* Your objective
What is needed is a copy of each line in the listing below that contains "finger".

Data for analysis Start Marker

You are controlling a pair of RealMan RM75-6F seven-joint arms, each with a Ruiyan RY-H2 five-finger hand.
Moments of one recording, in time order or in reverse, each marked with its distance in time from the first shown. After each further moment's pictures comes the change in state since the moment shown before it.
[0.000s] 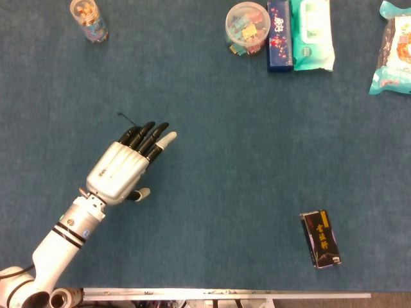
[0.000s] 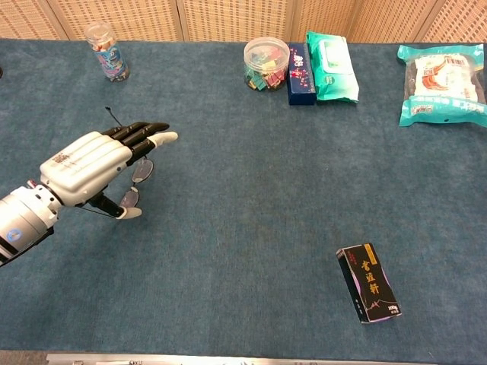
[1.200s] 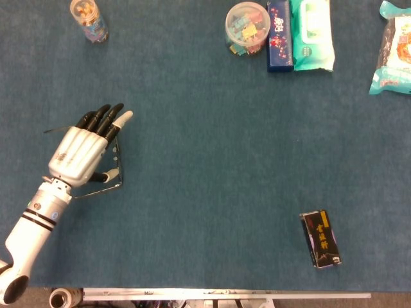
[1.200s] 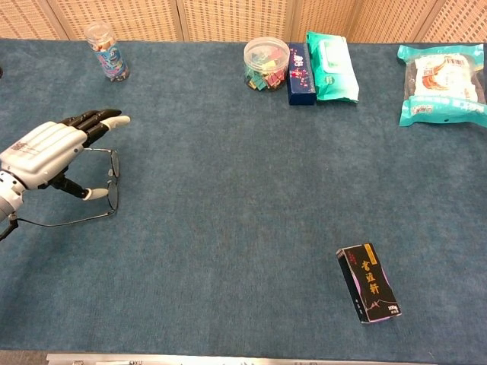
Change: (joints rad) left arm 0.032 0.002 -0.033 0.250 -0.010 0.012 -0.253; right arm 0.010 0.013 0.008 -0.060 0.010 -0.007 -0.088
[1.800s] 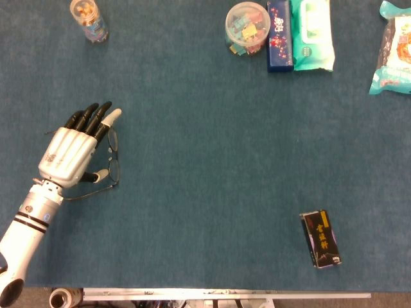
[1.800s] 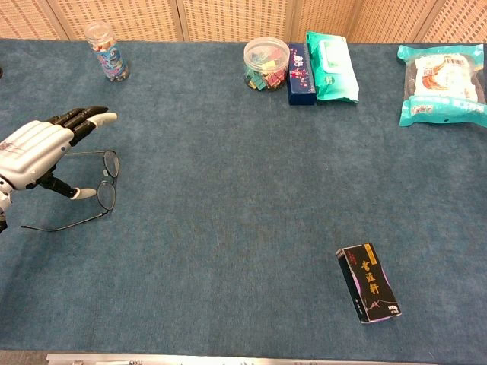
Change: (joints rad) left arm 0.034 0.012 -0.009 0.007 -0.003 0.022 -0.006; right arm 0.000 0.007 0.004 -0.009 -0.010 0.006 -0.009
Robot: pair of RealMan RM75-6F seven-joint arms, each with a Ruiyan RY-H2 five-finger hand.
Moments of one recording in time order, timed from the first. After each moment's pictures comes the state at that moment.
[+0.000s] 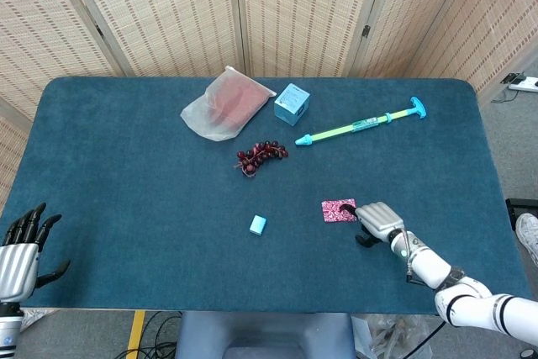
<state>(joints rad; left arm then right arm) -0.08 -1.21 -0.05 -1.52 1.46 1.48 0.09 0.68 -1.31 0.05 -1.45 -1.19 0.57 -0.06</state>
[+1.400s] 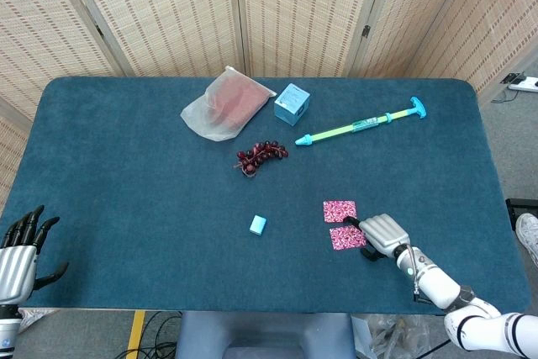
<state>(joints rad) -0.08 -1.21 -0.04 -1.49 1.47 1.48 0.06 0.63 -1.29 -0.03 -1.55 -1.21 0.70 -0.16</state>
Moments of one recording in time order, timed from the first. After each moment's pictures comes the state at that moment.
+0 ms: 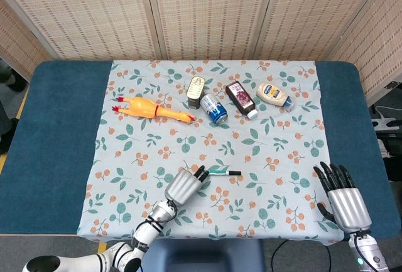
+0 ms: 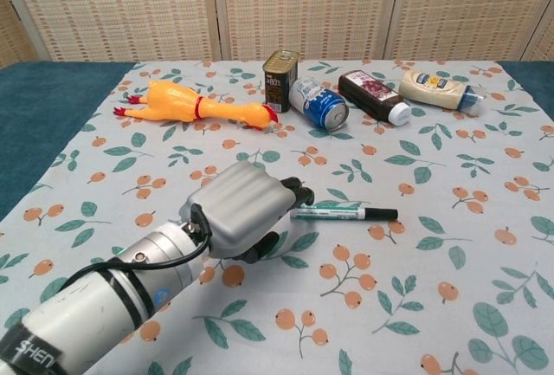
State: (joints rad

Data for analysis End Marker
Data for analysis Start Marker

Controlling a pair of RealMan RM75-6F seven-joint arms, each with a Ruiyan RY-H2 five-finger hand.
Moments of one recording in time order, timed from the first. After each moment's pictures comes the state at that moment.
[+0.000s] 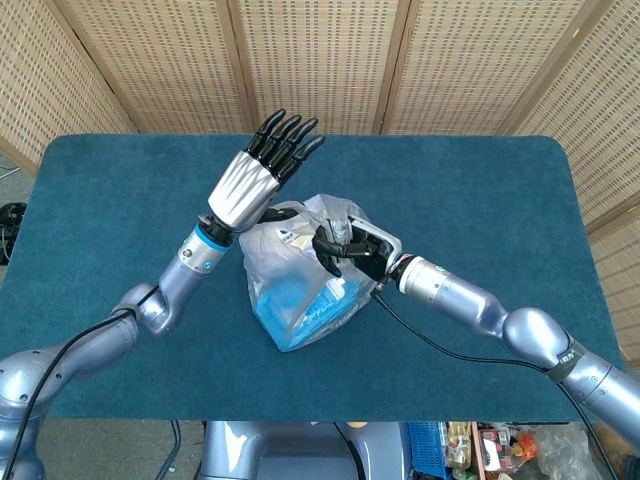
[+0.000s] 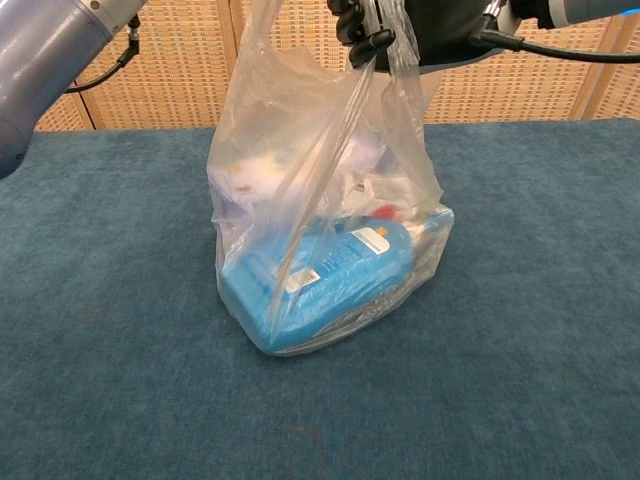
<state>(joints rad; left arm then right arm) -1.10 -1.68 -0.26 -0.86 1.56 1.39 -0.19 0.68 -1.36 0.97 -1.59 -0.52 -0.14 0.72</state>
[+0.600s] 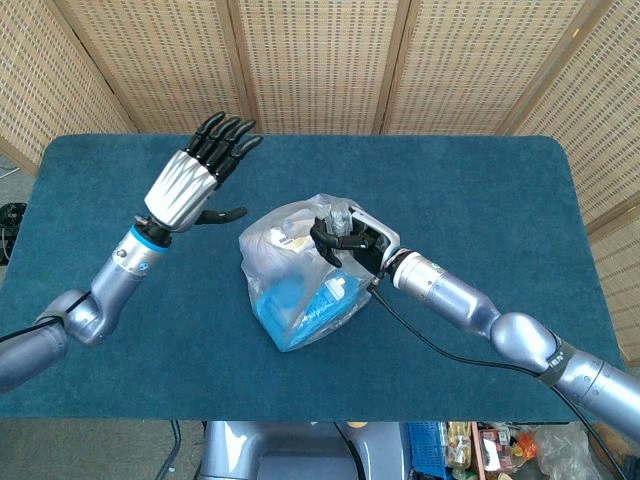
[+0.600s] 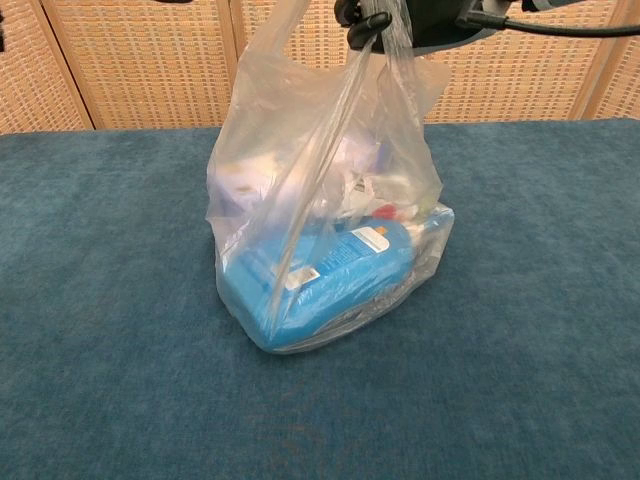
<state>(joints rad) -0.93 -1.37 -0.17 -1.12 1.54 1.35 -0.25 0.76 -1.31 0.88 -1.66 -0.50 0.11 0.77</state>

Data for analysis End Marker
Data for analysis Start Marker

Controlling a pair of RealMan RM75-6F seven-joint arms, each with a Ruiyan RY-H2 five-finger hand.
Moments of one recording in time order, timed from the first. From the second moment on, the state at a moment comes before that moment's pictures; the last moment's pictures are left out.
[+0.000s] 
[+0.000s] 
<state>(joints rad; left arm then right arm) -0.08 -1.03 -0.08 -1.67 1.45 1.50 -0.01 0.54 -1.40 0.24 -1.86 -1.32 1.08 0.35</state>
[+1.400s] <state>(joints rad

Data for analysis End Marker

* Result for this task
You are controlling a pair of RealMan RM75-6F seven-joint arms, each with a Ruiyan RY-H2 five-finger hand.
Robot: pair of RealMan RM75-6F seven-joint arms, each with a Ruiyan RY-H2 five-finger hand.
Controlling a pair of RealMan RM75-6F seven-joint arms, each with a Ruiyan RY-H2 five-finger hand.
Controlling a pair of RealMan RM75-6F seven-joint arms, each with a Ruiyan RY-H2 five-finger hand.

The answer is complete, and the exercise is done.